Neo Forza eSports NFP075 1 TB Review 10

Neo Forza eSports NFP075 1 TB Review

Thermal Analysis & Throttling »

Write Intensive Usage

When copying games from your Steam Library or other very large files (>10 GB), you might have noticed that write speeds on your SSD start out at full speed and then drop considerably. The underlying reason is that modern drives have caches that soak up write bursts to improve performance. In the fairly uncommon scenario of writing data that's too big to fit into these caches, the drive will have to write data directly to flash, and it will probably juggle some out of its write cache at the same time, which can result in a significant loss of write speed. Newer TLC drives use part of their capacity in SLC mode for increased performance. This test can reveal the size of that SLC cache.

Testing on this page looks at exactly that scenario. We write a sequential stream of 1 MB blocks to the drive in a single thread, like a typical file-copy operation would do, and measure write speeds twice a second.

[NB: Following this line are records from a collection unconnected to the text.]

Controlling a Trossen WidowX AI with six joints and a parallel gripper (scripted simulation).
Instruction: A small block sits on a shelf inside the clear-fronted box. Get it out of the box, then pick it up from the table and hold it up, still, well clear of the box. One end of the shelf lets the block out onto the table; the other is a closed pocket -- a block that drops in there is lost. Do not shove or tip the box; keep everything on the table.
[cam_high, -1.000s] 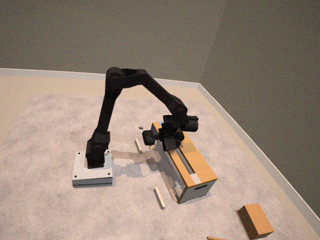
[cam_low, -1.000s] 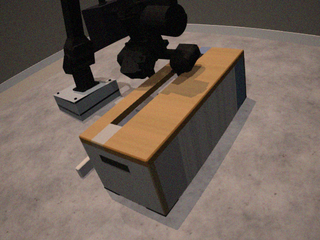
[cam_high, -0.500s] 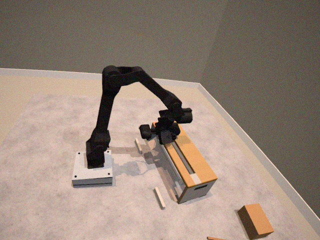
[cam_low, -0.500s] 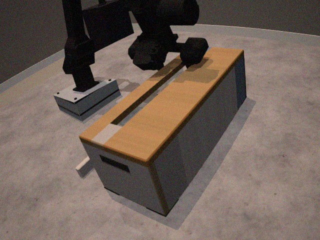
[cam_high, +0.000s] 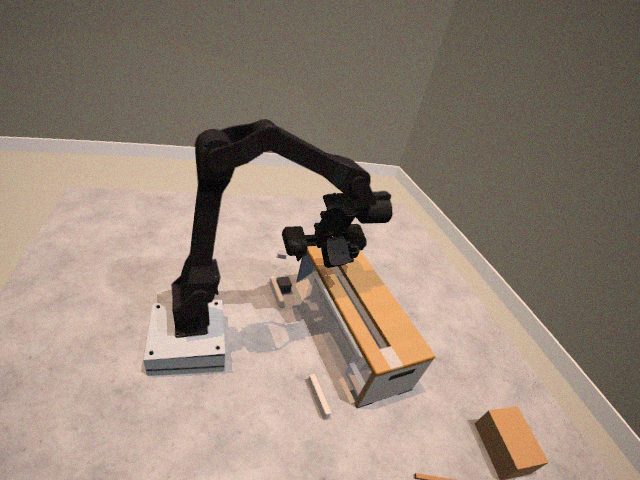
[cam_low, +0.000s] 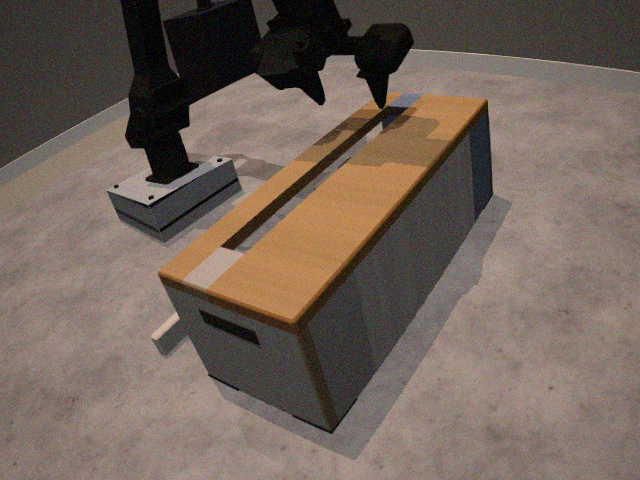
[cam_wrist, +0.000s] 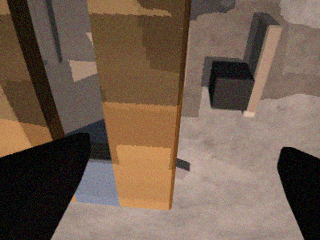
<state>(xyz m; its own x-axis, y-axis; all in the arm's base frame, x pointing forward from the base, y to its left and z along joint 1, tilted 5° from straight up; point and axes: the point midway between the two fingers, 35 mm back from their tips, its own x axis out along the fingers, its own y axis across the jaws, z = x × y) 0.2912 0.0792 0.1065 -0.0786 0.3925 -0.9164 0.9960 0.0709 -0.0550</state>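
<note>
My gripper tip is now 120 mm above the dark block, 50 mm past it and 40 mm to the right of it. Also, from my gripper tip: orange block (480 mm to the right, 300 mm ahead, 110 mm below); then thin orange stick (510 mm to the right, 160 mm ahead, 130 mm below); then clear-fronted box (120 mm to the right, 80 mm below, 40 mm ahead).
</note>
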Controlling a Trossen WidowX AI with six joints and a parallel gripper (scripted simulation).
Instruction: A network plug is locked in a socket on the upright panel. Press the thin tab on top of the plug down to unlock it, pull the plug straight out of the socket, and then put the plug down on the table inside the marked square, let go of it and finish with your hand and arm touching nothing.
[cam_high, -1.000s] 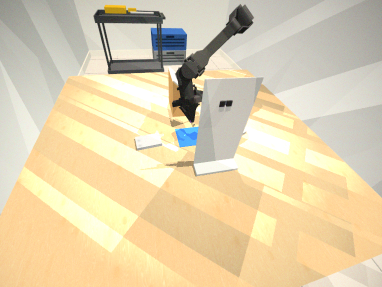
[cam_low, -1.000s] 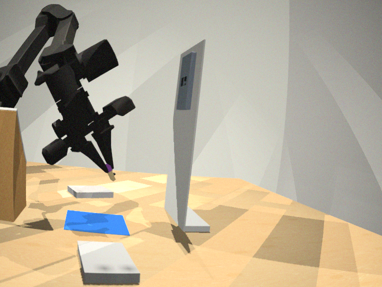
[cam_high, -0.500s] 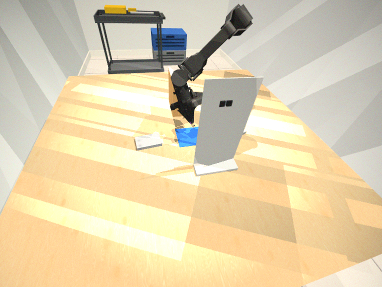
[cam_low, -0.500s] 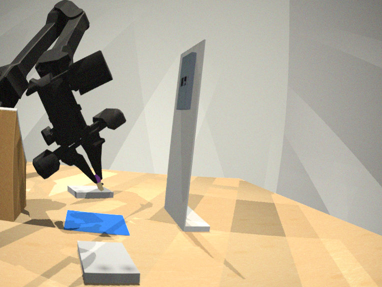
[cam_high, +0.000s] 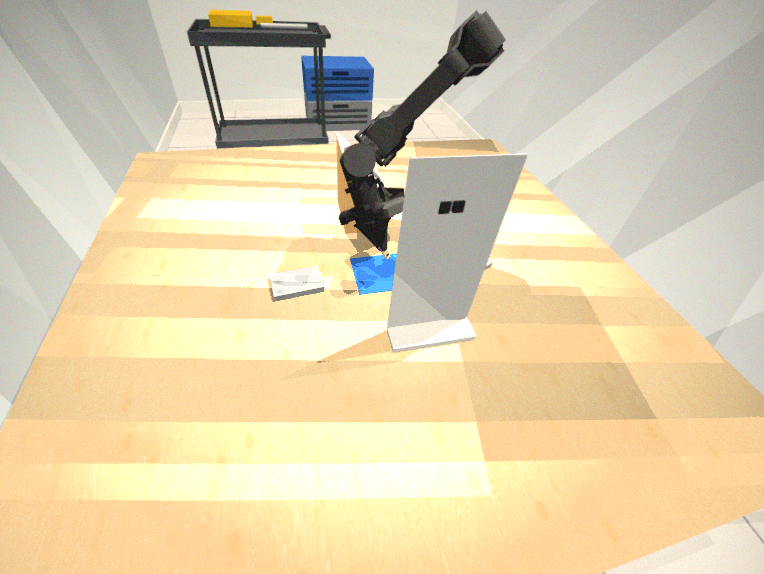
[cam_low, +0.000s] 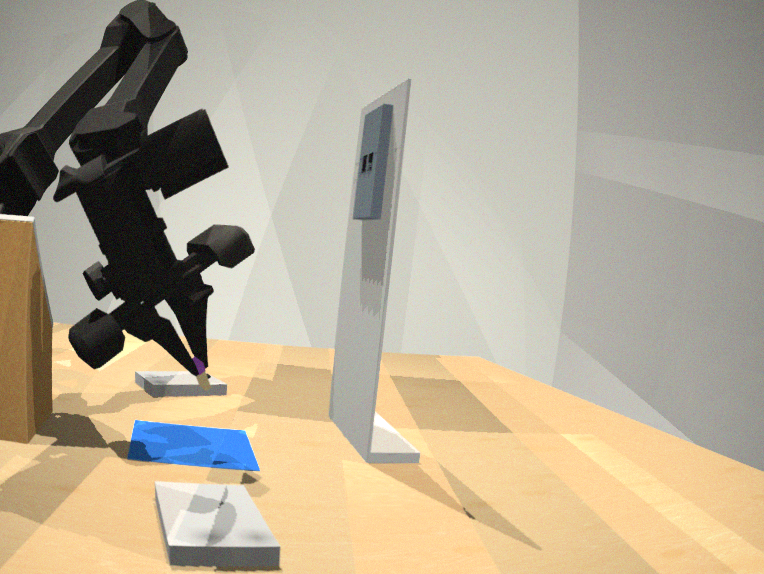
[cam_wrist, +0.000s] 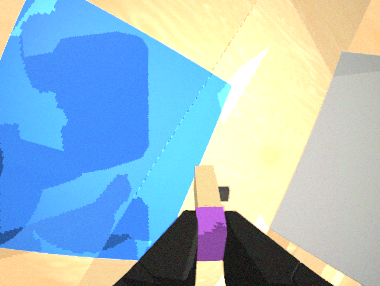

The drive is fully erased before testing to ensure any caches are emptied. Please note that this test writes a lot of data in a very short time, which is something most consumers will never do.

Sustained Write Performance SLC Cache

Write speeds start out at an impressive 3 GB/s, but after only 24 GB of data written, write speeds drop to 1 GB/s. For 2021, this is a small SLC cache. The good thing is that from here on out, the drive achieves a constant 1 GB/s write rate until it is completely full.

Filling the whole drive completes at 1024 MB/s, which is a good result, better than many TLC drives out there, but still considerably slower than what the latest Gen 4 higher-end drivers offer.

Any pause in write activity, even for a second, will give the drive time to free up some SLC cache, so full write rates are restored after some idle time even if the drive is partially filled.